In the case of a Mega Backdoor Roth strategy, once the after-tax funds are converted to Roth, they can actually be taken as a distribution without satisfying the five-year rule since the conversion came from after-tax funds. Whereas if the converted funds came from earnings, the five-year rule would apply, even to a distribution on the converted amount, unless the individual was over the age of 59 1/2. Note – the five-year rule and over 59 1/2 requirement would apply to a distribution on the earnings from the amount converted.

Deadline for making a “Mega Backdoor” Roth Contribution

The deadline for making a Mega Backdoor Roth contribution is the date the adopting employer files its tax return, including extensions. Because the contribution is after-tax funds, it does not impact the individual’s federal income tax return (IRS Form 1040). In fact, you can even set-up a plan immediately prior to the adopting employer filing their tax return and take advantage of the backdoor.

For example, one can set-up a plan on October 14, 2024 and make a Mega Backdoor Roth contribution for the 2023 taxable year, so long as the adopting employer filed for a filing tax extension.

2024 Contribution Limits

Conclusion

The Mega Backdoor Roth Solo 401(k) strategy is a great way for maximizing ones Roth contributions and gaining investment control, or even personal use of the funds through a Roth IRA. Not all Solo 401(k) plans include the Mega Backdoor Roth option. For example, a Solo 401(k) plan offered by a brokerage firm will typically not include the option. IRA Financial is one of the few Solo 401(k) plan providers that allows for this amazing tax planning tool.

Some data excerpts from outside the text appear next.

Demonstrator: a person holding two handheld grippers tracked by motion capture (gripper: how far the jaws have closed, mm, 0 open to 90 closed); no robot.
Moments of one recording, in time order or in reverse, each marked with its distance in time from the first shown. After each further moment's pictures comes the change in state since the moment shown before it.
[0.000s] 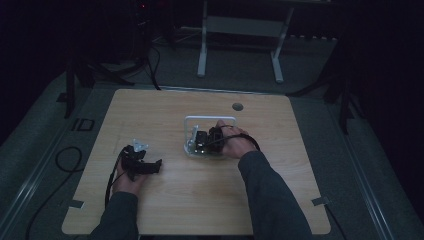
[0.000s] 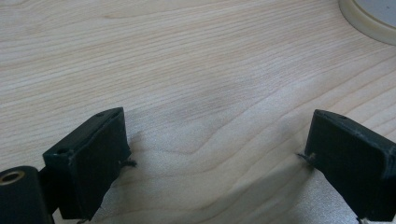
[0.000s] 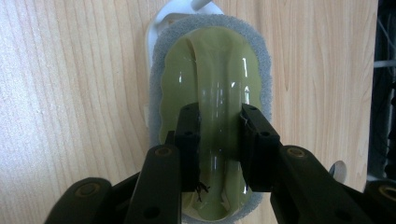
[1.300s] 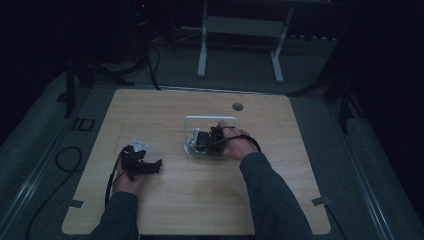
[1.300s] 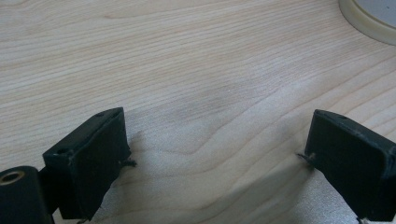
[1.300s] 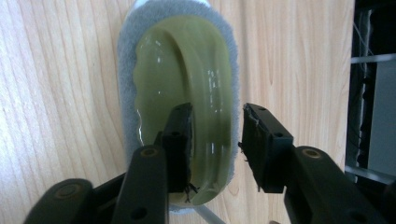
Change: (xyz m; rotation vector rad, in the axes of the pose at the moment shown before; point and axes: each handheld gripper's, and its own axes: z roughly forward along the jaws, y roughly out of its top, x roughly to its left) left arm 0.000 0.000 0.000 0.000 0.000 0.000; right arm 0.003 -0.004 0.003 0.005 -0.079 0.000
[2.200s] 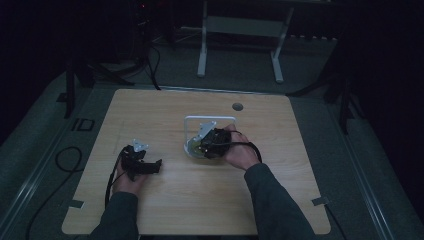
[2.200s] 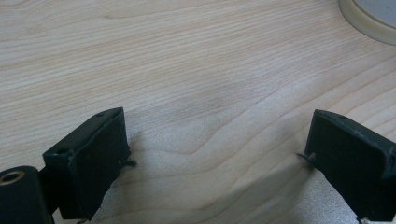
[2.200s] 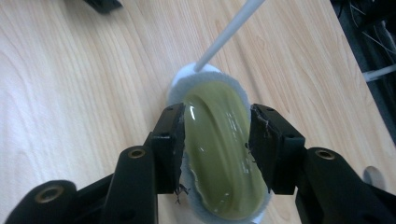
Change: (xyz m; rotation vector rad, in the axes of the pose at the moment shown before) left arm 0.000 0.000 0.000 0.001 -0.001 0.000; right arm 0.005 -0.012 -0.038 -0.264 0.098 0.293
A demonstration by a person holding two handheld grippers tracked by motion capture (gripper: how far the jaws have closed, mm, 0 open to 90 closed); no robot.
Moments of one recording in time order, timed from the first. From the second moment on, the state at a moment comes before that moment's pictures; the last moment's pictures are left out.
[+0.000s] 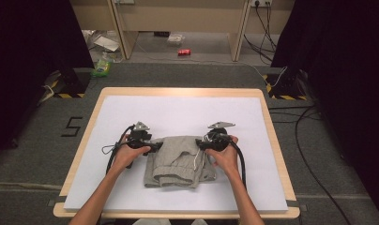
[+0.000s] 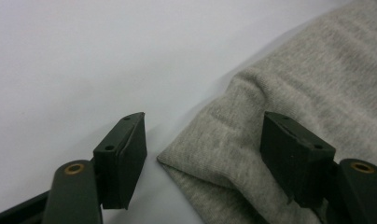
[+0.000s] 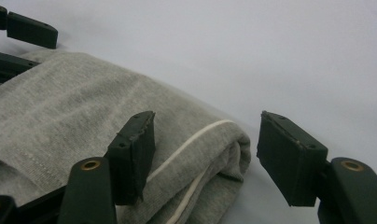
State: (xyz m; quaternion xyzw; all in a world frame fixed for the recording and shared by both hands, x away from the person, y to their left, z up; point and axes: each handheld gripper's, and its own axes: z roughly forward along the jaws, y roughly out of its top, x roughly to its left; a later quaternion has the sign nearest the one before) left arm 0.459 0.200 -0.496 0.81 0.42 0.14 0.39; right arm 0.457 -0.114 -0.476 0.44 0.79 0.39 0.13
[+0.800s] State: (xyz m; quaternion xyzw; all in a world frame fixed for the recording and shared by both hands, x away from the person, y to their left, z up) left arm 0.452 0.201 -0.499 0.81 0.39 0.13 0.42; right arm 0.458 -0.113 -0.488 0.44 0.80 0.39 0.13
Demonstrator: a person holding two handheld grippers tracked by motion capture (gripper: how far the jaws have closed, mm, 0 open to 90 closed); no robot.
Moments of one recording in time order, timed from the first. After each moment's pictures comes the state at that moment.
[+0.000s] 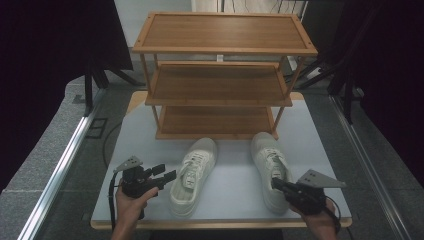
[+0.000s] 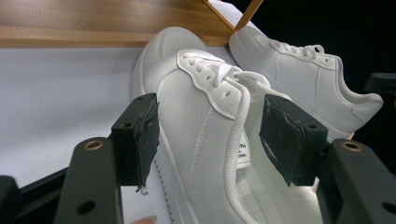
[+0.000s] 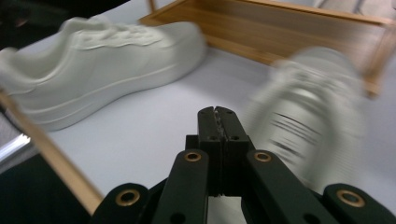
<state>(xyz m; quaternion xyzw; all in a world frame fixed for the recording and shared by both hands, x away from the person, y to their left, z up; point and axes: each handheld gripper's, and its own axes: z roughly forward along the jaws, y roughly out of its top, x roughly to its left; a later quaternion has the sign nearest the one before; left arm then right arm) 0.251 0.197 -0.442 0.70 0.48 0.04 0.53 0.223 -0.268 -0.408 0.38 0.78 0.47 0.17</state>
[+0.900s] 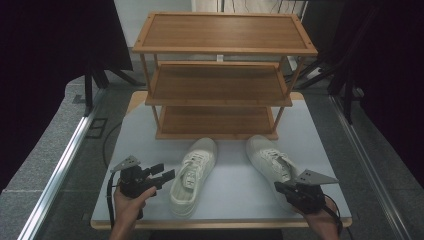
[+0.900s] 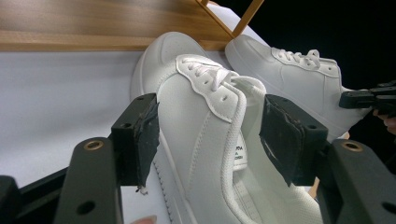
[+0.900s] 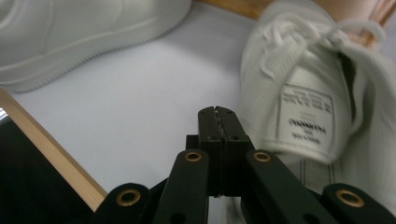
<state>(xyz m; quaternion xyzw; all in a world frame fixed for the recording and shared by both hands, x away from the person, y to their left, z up) 0.250 0.201 -0.439 0.69 0.48 0.04 0.54 0.234 -0.277 -0.426 0.40 0.81 0.41 0.16</state>
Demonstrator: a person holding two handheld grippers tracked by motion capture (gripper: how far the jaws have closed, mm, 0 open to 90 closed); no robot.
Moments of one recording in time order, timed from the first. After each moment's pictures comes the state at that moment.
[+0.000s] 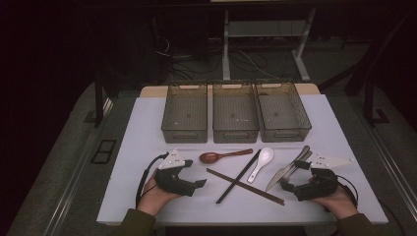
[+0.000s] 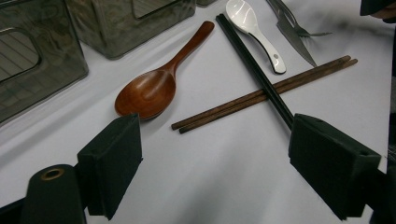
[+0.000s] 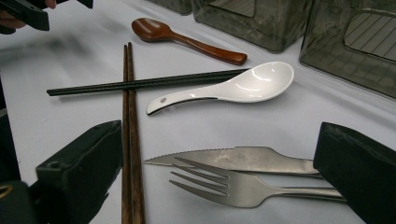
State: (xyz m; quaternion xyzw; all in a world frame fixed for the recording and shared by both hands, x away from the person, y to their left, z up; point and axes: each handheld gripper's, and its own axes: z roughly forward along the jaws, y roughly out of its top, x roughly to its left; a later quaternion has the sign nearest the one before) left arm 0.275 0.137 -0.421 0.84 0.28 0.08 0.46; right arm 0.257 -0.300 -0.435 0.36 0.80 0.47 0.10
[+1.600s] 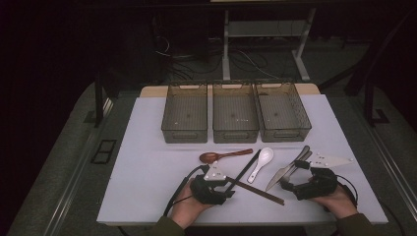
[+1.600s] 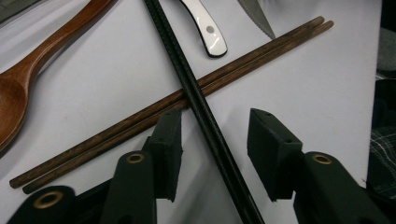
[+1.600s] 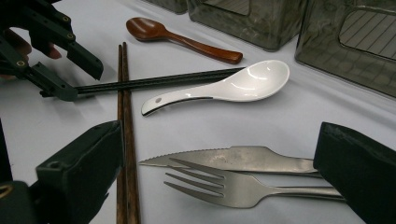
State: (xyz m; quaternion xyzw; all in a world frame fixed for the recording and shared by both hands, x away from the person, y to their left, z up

Below is a summary of how the mega backdoor Roth strategy works:

  • Establish a Solo 401(k) plan.

    Must be self-employed or have a small business with no full-time employees. Also, must confirm that the plan allows for after-tax contributions.

  • Make after-tax contributions.

    To the Solo 401(k) plan up to $69,000 ($76,500 if at least age 50) in 2024. Contributions can be made dollar-for dollar. Just make sure you have sufficient earned income (Schedule C or W-2). Passive income, such as rental income, capital gains, interest is not eligible for plan contributions.

  • Convert.

    The after-tax 401(k) funds in the plan to a Roth 401(k) account. Since the conversion involves after-tax funds, there would be no tax on the conversion to Roth in the plan.

  • Establish a Roth IRA.

    Thanks to IRS Notice 2014-54, no 401(k) plan triggering event is required for the rollover of the Roth 401(k) funds to a Roth IRA tax free.

  • After-tax funds are now in a Roth IRA.

    And can be invested or distributed without tax.

The Mega Backdoor Roth Solo 401(k) is not widely known but should be. It can help Roth lovers supercharge their Roth accounts and at the same time provide greater investment and distribution options.